How to apply axiom of choice on the universe of sets?

Question

If we have $\forall x(x\in X\to\exists y(y\in Y\land\varphi(x,y)))$, then we can define a function $f$ from $X$ to $\mathcal P(Y)\setminus\{\emptyset\}$ such that $f(x)=\{y\in Y|\varphi(x,y)\}$, and use axiom of choice to define a choice function $g$ from $\mathcal P(Y)\setminus\{\emptyset\}$ to $Y$ so that the composition $g\circ f$ is a function mapping each $x\in X$ to some $y\in Y$ that satisfies $\varphi(x,y)$.

But if we instead have $\forall x(x\in X\to\exists y(\varphi(x,y)))$, is it still possible to construct a function from each $x\in X$ to some $y$ that satisfies $\varphi(x,y)$, with codomain given by axiom schema of replacement? Is it possible to "make a choice" from the universe of sets instead of from some set $Y$?

Answer 1

If you assume the axiom of foundation, then yes, this is possible. If you do not assume the axiom of foundation, it may be impossible.

The relevant axiom scheme is the axiom scheme of (strong) collection. This scheme can be phrased as follows:

Suppose $\forall x \in X \exists y (\phi(x, y))$. Then there is some indexed family of inhabited sets $\{Y_x\}_{x \in X}$ such that $\forall x \in X \forall y \in Y_x (\phi(x, y))$.

Over the axiom of choice, the collection scheme is equivalent to your proposed choice scheme.

For suppose the collection scheme, and pick some $\{Y_x\}_{x \in X}$ as described. Then the axiom of choice tells us $\prod\limits_{x \in X} Y_x$ has an element $f$, and we see that $\forall x \in X (\phi(x, f(x)))$.

Conversely, suppose there is some function $f$ with domain $X$ such that $\forall x \in X (\phi(x, f(x)))$. Then we can define $Y_x = \{f(x)\}$. As you’d expect, no choice is needed for this direction.

Let’s take a look at the axiom scheme of collection. It is well-known that this scheme follows from $ZF$ set theory using the so-called “Scott’s Trick”. This requires some knowledge of the “cumulative hierarchy” and the axiom of foundation, but if you’ve made a usual introductory study of $ZF$ set theory, it will be within your grasp.

However, it is also known that in $ZFC^{-}$ - that is, $ZFC$ without the axiom of foundation - the axiom scheme of collection can fail. For more details on this, see this question and answer. Be warned that this answer is highly technical and references another technical answer - you should be familiar with permutation models of ZF with atoms and how these can be translated into models with Quine atoms before proceeding.

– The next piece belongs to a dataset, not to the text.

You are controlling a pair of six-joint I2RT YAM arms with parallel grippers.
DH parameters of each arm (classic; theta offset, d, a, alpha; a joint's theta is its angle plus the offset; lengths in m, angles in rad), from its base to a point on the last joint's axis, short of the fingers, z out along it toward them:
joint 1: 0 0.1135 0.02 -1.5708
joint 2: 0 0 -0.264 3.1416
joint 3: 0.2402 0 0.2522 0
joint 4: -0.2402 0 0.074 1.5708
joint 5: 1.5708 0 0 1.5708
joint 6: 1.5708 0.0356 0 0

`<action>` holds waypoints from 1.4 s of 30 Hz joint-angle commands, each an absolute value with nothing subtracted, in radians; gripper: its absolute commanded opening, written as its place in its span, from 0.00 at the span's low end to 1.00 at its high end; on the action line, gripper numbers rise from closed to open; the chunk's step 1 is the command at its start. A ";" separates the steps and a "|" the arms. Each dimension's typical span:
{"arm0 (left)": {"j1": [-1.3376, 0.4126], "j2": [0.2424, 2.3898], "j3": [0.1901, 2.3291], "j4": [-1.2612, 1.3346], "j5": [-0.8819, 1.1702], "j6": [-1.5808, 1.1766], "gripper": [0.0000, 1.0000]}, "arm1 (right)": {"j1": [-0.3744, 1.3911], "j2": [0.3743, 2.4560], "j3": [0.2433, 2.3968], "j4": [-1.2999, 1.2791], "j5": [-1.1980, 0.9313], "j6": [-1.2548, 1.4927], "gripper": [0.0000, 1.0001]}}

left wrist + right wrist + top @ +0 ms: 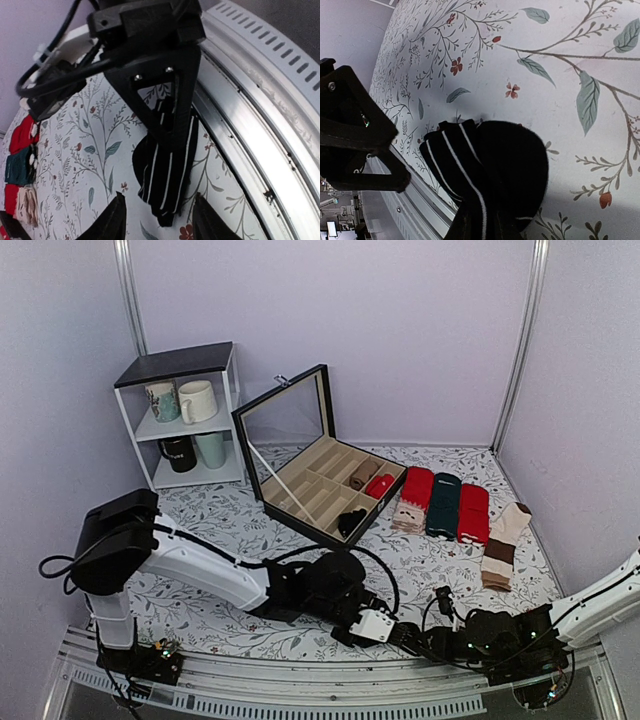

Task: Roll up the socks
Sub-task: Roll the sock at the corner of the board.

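The socks (167,165), black with thin white stripes, lie bunched on the floral table cloth close to the front metal rail. In the left wrist view my left gripper (160,222) is open, its two fingertips standing either side of the bundle's near end without touching it. My right gripper (480,227) is shut on the socks (495,170), which bulge out as a rounded roll just beyond its fingers. From above, the left gripper (395,632) and the right gripper (428,638) meet nose to nose at the table's front edge, hiding the socks between them.
An open black compartment box (330,490) stands mid-table with rolled socks inside. A white shelf with mugs (185,415) is at the back left. Red and green socks (440,505) and cream-and-brown socks (505,540) lie on the right. The rail (330,680) borders the front.
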State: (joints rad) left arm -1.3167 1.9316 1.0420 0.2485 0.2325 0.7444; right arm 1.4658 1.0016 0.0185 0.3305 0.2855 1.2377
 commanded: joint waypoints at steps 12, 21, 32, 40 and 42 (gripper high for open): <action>-1.322 2.107 1.230 0.083 0.244 0.812 0.46 | 1.460 0.982 -0.051 0.179 0.260 1.238 0.07; -1.318 2.093 1.225 0.149 0.182 0.860 0.48 | 1.448 0.994 -0.049 0.169 0.225 1.293 0.07; -1.318 2.115 1.230 0.143 0.151 0.920 0.49 | 1.429 1.112 0.007 0.177 0.156 1.328 0.08; -1.311 2.153 1.304 0.061 0.179 0.937 0.50 | 1.421 1.088 0.010 0.175 0.156 1.310 0.08; -1.307 2.172 1.340 0.004 0.203 0.936 0.50 | 1.421 1.089 0.011 0.173 0.153 1.307 0.08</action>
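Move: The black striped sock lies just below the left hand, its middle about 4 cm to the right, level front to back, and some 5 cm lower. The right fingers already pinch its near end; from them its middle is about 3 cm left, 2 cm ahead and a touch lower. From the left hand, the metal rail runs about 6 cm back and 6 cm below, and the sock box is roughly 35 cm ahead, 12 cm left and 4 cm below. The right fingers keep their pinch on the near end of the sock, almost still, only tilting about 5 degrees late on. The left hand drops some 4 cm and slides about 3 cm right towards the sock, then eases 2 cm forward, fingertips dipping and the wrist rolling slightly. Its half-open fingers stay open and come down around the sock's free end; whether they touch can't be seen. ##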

Notwithstanding all of this, there is a broad class of instances of the axiom scheme of collection, known as “structural collection”, which always holds even in $ZFC^{-}$ due to the presence of the axiom of choice.

For some elaboration on this and a summary of this topic (and some alternatives to foundation), I would recommend my own answer to this question. My answer does use the language of classes, so be warned.

From your comments, you seem like you may be unfamiliar with how to translate statements about classes into statements about sets; I find the perspective in Kunen’s book Set Theory: An Introduction to Independence Proofs to be a useful one if you dislike the “ontology” of classes. He explains how to translate a statement involving classes into a metatheorem about set theory.